▶ **Problem details**: Reproduce exactly the lines from the line containing "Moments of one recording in" through the end of the records below, including both ends, and nothing else.

*** Source data

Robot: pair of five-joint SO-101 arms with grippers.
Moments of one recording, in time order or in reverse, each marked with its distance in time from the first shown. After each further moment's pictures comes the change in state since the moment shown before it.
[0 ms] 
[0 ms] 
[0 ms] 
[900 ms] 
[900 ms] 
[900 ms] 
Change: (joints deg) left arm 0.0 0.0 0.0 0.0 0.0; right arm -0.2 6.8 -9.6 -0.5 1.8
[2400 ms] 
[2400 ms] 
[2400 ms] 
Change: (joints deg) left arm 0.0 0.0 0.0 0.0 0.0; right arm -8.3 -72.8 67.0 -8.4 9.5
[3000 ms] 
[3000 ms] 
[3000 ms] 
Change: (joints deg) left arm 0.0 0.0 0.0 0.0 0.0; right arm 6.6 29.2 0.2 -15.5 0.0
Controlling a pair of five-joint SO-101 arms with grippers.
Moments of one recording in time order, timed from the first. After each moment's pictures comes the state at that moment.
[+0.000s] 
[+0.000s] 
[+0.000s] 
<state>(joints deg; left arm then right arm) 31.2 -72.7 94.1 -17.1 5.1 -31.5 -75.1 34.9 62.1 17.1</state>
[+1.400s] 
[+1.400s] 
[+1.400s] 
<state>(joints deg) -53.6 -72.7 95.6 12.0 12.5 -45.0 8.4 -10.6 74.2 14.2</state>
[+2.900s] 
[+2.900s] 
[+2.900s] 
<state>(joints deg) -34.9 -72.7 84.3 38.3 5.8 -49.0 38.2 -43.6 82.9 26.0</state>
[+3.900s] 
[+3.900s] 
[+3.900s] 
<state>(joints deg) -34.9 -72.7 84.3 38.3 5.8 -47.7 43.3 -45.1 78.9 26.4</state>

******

▶ **Output for this task**:
Moments of one recording in time order, timed from the first. After each moment's pictures comes the state at that moment.
[+0.000s] 
[+0.000s] 
[+0.000s] 
<state>(joints deg; left arm then right arm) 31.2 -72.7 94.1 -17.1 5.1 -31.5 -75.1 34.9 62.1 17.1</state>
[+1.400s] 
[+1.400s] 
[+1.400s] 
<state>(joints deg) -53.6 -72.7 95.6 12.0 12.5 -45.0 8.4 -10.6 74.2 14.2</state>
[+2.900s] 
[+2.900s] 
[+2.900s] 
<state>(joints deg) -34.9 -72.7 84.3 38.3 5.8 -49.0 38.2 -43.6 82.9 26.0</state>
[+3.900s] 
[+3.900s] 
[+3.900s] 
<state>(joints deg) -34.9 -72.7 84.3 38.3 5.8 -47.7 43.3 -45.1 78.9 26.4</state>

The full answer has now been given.